**ABOUT THIS TASK**
All lines from the one containing "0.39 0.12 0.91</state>" to the end of the material are to be given again exactly; leave out every line before it.

**DATA PROVIDED**
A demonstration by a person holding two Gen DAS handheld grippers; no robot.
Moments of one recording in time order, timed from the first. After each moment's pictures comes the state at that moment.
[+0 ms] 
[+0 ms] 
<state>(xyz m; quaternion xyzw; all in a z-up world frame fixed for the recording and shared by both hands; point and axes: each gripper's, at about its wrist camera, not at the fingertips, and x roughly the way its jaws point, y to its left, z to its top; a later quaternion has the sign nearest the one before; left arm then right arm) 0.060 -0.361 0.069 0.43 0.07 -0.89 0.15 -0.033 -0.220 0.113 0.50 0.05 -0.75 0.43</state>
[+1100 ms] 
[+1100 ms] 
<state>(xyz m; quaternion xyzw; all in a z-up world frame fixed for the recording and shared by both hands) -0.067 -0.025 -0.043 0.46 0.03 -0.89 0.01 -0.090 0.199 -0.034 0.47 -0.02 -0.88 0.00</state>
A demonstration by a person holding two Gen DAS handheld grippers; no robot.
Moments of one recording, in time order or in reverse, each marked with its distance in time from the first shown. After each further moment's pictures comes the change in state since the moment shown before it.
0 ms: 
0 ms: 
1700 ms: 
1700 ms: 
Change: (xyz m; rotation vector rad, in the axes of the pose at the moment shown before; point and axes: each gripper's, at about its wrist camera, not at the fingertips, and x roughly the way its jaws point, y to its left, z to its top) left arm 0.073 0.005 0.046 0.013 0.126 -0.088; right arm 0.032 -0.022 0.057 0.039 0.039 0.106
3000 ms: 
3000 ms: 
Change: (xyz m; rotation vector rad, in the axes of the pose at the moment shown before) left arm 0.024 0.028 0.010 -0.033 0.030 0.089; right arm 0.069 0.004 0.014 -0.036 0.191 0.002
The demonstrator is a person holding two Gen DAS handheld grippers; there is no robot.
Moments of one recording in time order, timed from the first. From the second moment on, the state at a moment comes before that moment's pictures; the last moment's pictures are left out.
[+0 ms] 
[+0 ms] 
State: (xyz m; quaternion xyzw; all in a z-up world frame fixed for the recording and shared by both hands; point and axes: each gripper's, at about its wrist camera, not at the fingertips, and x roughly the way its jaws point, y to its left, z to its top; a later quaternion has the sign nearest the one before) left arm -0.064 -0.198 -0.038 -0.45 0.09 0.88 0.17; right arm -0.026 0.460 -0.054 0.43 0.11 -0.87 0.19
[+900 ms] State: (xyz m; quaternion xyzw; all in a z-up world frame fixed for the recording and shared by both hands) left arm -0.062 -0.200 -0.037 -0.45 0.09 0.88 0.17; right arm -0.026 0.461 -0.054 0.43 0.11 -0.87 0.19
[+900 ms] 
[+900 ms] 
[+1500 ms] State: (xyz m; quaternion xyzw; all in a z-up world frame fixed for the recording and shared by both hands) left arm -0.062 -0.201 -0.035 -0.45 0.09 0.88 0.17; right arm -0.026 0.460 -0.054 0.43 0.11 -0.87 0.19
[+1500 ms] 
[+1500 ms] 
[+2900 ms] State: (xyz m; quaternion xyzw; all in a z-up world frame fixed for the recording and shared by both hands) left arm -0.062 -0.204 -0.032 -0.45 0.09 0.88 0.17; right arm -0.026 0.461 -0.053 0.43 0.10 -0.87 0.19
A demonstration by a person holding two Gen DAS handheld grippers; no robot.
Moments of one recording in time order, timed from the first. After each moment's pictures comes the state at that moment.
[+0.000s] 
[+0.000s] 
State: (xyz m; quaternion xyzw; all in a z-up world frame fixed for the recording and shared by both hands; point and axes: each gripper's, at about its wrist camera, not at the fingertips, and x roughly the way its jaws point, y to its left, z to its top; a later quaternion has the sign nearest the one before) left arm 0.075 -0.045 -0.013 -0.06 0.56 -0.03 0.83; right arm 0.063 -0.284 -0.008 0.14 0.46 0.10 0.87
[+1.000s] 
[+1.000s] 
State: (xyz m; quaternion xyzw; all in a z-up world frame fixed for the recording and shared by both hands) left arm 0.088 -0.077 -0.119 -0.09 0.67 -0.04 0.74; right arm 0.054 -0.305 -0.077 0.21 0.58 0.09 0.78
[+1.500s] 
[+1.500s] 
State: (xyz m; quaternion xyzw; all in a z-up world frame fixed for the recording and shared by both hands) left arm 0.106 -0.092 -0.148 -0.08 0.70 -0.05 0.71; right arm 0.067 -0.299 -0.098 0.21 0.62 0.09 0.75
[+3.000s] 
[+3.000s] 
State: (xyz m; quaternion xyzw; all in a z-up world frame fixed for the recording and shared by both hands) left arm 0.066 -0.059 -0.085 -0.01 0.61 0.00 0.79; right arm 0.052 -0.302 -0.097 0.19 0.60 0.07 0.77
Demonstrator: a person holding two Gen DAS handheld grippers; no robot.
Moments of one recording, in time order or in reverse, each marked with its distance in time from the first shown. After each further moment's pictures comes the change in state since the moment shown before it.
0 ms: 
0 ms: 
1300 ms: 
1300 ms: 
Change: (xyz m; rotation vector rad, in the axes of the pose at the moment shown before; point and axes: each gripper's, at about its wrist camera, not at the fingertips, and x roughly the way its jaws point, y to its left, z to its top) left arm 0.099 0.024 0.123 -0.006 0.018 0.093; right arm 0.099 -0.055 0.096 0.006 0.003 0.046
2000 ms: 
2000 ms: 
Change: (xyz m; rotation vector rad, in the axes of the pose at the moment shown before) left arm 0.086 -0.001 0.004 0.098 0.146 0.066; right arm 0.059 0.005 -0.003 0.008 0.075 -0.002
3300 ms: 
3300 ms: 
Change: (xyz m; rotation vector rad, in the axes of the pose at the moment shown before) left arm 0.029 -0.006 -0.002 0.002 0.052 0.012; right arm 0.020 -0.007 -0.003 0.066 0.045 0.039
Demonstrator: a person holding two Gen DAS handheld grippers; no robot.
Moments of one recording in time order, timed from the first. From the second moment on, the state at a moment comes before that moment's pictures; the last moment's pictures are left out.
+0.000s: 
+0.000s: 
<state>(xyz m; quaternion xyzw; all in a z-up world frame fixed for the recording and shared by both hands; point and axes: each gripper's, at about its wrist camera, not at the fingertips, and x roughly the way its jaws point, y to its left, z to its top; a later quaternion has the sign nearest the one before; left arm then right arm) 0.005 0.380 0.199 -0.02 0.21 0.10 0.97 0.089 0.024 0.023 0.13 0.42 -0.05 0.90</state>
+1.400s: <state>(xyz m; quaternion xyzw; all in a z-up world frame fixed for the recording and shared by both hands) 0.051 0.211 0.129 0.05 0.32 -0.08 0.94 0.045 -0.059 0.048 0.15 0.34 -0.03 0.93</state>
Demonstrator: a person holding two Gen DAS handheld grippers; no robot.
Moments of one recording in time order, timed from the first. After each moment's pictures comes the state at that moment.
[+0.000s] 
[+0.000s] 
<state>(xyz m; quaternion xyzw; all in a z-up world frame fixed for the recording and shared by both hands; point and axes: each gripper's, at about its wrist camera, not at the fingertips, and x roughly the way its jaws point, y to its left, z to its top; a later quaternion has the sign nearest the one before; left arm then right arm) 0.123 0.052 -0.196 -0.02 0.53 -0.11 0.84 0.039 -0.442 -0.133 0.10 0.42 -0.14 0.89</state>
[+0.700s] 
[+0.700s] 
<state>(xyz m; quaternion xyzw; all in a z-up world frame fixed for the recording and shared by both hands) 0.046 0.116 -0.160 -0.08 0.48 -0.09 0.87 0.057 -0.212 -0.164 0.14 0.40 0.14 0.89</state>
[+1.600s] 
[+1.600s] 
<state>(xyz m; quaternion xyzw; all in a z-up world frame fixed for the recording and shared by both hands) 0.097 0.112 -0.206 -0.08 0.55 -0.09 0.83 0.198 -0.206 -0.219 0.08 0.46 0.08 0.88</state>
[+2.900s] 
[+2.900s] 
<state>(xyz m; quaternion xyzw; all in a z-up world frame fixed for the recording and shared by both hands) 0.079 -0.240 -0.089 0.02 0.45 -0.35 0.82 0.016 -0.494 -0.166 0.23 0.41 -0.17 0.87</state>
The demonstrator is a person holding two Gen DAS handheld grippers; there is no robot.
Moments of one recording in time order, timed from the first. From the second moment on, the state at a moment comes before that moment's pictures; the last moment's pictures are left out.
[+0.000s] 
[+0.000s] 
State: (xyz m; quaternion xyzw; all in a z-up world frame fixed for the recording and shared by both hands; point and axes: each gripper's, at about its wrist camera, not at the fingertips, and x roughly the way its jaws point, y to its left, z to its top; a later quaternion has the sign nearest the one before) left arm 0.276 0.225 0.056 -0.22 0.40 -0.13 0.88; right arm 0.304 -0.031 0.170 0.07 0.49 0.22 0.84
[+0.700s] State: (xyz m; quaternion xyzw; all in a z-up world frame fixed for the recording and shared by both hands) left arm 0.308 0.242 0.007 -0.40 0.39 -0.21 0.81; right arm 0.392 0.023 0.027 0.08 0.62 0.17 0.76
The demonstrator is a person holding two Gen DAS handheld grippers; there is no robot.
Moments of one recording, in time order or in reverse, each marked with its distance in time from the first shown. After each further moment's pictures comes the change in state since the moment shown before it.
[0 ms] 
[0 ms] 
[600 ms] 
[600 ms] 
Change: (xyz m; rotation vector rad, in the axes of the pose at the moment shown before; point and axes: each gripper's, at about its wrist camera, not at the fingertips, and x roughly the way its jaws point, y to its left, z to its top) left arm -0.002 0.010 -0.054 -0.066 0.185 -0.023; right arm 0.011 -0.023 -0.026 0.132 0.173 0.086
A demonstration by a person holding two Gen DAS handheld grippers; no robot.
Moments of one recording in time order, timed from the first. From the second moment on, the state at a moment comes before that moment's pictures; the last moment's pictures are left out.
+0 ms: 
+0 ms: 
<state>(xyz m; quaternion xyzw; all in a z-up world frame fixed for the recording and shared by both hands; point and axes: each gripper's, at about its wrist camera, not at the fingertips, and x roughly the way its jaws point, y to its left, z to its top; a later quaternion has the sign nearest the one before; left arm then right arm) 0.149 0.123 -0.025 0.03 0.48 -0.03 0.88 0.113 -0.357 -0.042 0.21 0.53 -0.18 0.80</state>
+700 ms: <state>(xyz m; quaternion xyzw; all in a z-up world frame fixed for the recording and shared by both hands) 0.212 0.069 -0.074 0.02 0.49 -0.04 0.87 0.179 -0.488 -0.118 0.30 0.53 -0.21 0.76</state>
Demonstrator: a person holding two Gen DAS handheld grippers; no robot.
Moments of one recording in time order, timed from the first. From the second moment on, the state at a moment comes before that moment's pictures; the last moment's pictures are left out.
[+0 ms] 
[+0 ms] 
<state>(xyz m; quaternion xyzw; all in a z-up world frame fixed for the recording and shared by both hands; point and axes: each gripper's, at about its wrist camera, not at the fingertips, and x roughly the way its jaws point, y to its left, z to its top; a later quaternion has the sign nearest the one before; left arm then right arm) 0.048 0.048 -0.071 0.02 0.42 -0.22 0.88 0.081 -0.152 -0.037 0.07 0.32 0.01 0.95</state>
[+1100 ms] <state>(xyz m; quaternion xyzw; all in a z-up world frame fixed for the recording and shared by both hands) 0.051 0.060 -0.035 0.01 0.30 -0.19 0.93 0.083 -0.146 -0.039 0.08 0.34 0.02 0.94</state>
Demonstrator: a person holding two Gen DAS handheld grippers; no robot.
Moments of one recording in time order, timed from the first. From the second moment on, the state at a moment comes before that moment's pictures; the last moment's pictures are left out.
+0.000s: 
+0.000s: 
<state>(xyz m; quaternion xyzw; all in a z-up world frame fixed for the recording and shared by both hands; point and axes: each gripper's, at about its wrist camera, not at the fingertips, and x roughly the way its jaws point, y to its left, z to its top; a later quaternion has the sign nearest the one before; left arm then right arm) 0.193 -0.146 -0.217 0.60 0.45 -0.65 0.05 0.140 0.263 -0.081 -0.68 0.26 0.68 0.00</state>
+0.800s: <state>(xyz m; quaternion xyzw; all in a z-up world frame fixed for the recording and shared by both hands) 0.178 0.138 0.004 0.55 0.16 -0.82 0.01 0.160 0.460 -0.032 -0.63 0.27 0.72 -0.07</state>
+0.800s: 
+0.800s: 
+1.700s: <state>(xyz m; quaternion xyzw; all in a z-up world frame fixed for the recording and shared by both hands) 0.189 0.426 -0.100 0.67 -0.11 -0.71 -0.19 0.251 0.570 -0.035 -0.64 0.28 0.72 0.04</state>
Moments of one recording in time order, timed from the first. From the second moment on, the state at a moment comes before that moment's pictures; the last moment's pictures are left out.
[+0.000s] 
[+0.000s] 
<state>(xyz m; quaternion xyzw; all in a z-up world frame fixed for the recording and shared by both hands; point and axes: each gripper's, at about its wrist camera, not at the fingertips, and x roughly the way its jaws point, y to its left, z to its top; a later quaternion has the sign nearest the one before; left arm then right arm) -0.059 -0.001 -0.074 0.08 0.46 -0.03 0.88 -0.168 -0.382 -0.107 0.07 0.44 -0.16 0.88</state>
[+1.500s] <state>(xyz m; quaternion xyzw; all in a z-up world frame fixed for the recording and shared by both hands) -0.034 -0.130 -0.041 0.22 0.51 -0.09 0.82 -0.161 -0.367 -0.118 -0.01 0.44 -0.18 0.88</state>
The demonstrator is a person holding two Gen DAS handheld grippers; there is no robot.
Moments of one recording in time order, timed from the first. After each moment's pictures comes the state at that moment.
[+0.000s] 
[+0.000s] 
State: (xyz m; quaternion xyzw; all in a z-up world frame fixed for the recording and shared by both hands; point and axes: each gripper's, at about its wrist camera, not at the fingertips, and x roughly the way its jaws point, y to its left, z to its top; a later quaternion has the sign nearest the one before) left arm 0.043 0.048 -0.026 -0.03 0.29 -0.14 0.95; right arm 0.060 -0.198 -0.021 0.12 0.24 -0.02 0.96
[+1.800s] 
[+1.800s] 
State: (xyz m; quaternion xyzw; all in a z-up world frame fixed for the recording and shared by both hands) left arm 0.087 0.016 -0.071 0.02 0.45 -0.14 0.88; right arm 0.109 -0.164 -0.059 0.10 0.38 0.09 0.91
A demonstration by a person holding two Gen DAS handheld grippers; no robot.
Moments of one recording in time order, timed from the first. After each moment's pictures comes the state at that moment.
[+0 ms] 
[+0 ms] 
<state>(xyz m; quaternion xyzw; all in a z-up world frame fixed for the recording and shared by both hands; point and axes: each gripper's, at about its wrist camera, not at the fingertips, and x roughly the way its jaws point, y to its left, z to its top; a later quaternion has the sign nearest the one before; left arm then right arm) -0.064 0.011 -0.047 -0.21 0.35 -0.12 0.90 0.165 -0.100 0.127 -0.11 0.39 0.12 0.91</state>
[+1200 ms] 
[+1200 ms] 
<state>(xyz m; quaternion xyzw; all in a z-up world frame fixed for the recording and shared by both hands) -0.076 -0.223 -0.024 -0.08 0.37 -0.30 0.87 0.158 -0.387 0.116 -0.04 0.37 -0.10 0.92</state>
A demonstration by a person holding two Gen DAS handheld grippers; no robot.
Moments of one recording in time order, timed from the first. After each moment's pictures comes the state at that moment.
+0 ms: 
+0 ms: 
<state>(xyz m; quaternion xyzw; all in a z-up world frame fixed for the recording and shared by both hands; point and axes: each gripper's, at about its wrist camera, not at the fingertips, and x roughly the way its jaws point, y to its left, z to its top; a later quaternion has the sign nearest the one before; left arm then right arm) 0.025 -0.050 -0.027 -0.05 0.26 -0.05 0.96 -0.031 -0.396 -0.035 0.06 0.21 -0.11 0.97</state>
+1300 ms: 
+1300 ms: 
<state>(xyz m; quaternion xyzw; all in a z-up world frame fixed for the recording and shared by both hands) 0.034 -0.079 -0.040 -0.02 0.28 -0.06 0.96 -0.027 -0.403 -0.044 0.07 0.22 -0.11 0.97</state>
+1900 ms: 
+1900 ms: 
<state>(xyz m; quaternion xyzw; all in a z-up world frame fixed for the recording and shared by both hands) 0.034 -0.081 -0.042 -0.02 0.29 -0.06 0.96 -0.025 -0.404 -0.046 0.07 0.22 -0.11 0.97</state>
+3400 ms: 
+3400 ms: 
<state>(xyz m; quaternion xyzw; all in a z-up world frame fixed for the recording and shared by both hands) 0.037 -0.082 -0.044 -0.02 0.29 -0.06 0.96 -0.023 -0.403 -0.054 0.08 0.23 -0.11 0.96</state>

**TASK RESULT**
<state>(xyz m; quaternion xyzw; all in a z-up world frame fixed for the recording and shared by both hands; point and axes: each gripper's, at about its wrist camera, not at the fingertips, and x roughly the way its jaws point, y to its left, z to its top; a later quaternion has the sign nearest the one before; left arm then right arm) -0.064 0.011 -0.047 -0.21 0.35 -0.12 0.90 0.165 -0.100 0.127 -0.11 0.39 0.12 0.91</state>
[+1200 ms] 
[+1200 ms] 
<state>(xyz m; quaternion xyzw; all in a z-up world frame fixed for the recording and shared by both hands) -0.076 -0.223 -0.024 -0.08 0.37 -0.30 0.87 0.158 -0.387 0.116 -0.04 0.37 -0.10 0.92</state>
A demonstration by a person holding two Gen DAS handheld grippers; no robot.
Moments of one recording in time order, timed from the first. After each moment's pictures comes the state at that moment.
+0 ms: 
+0 ms: 
<state>(xyz m; quaternion xyzw; all in a z-up world frame fixed for the recording and shared by both hands; point and axes: each gripper's, at about its wrist camera, not at the fingertips, and x roughly the way its jaws point, y to its left, z to its top; a later quaternion has the sign nearest the one before; left arm then right arm) 0.025 -0.050 -0.027 -0.05 0.26 -0.05 0.96 -0.031 -0.396 -0.035 0.06 0.21 -0.11 0.97</state>
+1300 ms: 
+1300 ms: 
<state>(xyz m; quaternion xyzw; all in a z-up world frame fixed for the recording and shared by both hands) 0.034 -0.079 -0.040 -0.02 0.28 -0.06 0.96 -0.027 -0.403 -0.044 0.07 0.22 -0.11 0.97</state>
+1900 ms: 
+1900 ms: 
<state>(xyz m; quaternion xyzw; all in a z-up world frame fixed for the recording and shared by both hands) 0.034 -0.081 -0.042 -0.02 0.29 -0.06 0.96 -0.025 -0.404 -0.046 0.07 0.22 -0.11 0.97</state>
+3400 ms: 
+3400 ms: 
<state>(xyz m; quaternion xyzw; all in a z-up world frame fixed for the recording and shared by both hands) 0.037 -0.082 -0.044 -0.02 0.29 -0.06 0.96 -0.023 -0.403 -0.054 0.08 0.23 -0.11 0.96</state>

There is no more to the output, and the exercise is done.